Mein lieber Freund und Kupferstecher
Die Welt der klassischen Musik und Dichtkunst, Konzerte, Bälle, Opern. Gediegene, edle und teilweise auch förmlich anmutende Athmosphäre bildet den Hintergrund zu einem aktuellen Projekt. So brachte mich die Suche nach einer thematisch passenden Schriftart mitten in die Welt des Kupferstichs.
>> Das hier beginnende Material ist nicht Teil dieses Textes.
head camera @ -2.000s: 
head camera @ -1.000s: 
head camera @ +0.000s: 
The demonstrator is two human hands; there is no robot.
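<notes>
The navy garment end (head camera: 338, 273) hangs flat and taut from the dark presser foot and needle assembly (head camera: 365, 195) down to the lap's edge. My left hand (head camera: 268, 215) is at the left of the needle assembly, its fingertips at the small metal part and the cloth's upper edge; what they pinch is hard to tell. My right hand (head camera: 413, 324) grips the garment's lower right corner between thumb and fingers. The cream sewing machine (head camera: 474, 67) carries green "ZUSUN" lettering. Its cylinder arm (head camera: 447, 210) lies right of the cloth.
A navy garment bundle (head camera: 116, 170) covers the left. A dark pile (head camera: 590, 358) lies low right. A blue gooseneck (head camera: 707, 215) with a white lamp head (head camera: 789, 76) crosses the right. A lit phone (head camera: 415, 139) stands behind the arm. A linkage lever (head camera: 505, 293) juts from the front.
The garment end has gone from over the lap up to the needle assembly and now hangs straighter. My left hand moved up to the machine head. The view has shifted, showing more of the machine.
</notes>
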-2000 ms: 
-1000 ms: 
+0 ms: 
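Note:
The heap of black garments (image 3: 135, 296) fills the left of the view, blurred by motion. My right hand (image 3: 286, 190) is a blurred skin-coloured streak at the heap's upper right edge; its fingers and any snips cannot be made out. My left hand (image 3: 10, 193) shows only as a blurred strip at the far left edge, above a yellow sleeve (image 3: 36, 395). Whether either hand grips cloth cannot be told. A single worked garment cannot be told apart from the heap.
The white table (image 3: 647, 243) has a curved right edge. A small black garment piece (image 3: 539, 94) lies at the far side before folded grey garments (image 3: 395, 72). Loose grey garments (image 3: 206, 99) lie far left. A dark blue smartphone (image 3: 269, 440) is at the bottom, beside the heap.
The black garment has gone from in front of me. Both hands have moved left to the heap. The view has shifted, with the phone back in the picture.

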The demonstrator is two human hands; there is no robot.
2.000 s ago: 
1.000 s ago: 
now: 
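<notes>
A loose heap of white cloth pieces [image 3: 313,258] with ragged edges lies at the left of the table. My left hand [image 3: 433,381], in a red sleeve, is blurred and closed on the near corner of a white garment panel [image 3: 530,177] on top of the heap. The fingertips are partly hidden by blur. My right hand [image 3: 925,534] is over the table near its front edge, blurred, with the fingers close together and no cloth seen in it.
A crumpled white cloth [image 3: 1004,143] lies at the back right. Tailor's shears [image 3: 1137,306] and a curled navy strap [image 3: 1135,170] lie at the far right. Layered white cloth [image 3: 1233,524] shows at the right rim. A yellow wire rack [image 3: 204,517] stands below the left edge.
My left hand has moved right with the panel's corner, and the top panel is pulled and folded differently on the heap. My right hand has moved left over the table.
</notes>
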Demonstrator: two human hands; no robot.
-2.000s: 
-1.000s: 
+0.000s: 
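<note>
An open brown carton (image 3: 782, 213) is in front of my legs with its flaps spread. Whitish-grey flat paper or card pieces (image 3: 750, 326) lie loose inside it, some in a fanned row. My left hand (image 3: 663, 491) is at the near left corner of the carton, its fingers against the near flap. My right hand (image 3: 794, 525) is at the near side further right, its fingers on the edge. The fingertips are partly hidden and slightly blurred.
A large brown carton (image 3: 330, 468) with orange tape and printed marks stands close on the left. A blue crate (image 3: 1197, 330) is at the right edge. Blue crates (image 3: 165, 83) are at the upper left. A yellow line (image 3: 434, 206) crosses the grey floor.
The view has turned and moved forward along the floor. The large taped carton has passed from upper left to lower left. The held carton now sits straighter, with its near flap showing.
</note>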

Die Redewendungen: “Mein lieber Freund und Kupferstecher” und “abgekupfert” erinnern noch an diesen fast ausgestorbenen grafischen Beruf.
Kupferstecherei entwickelte sich aus der Gravurkunst. Im 17. und 18. Jahrhundert gab es noch zahlreiche Kupferstecher. Silber- und Goldschmiede entdeckten diese Technik, als sie Verzierungen auf Waffen oder Bechern mittels Farben in den Vertiefungen hervorhoben.
Herstellung: Die Oberfläche einer Kupferplatte wird vor dem Gravieren sorgfältig poliert. Seitenverkehrt wird danach das Bild oder die Illustration auf das Kupfer übertragen, indem der Kupferstecher die Linien hineinritzt. Anschließend wird die Kupferlatte eingefärbt, erwärmt und erneut poliert. Im nächsten Schritt wird das Bild dann auf Papier, Seide oder Pergament gedruckt (gedrückt), indem man die Platte stark presst. So überträgt sich die Farbe aus den Rillen auf das Blatt.
Da größere Flächen nicht aus der Metallplatte herausgestochen werden können, müssen zahlreiche, dicht beisammenstehende Linien eine flächenähnliche Wirkung erzielen. Durch die Feinheit und schraffierende Überlagerung der Striche sind fließende Übergänge möglich. Der Kupferstich ermöglicht so eine Detailreichtum und eine differenzierte Wiedergabe des Dargestellten.
Später trat der Stahlstich die Nachfolge des Kupferstichs an.

Bildquelle: Wikipedia
Links: Das Mannheimer Schloss um 1725 | Kupferstich nach der Zeichnung des Architekten de Froimon
Rechts: Rheinschanze und Zitadelle Mannheim im Jahr 1620
Ein Artikel über Meister Schön aus Wien, einen der letzten Kupferstecher, informiert anschaulich über diese alte Handwerkskunst. Überrascht las ich: ein Knick links unten in der Visitenkarte bedeutete die Aufforderung zum Duell.
Bitte gehen Sie sorgfältig mit Ihren Visitenkarten um. Man weiß ja nie…
Ausführliche Informationen zu stahlstichgeprägten Visitenkarten fand ich bei der Firma Hannovera. Für ein so edles Produkt durchaus erschwingliche Preise.
Eine schöne und dazu passende Schriftart entdecke ich sicher auch noch.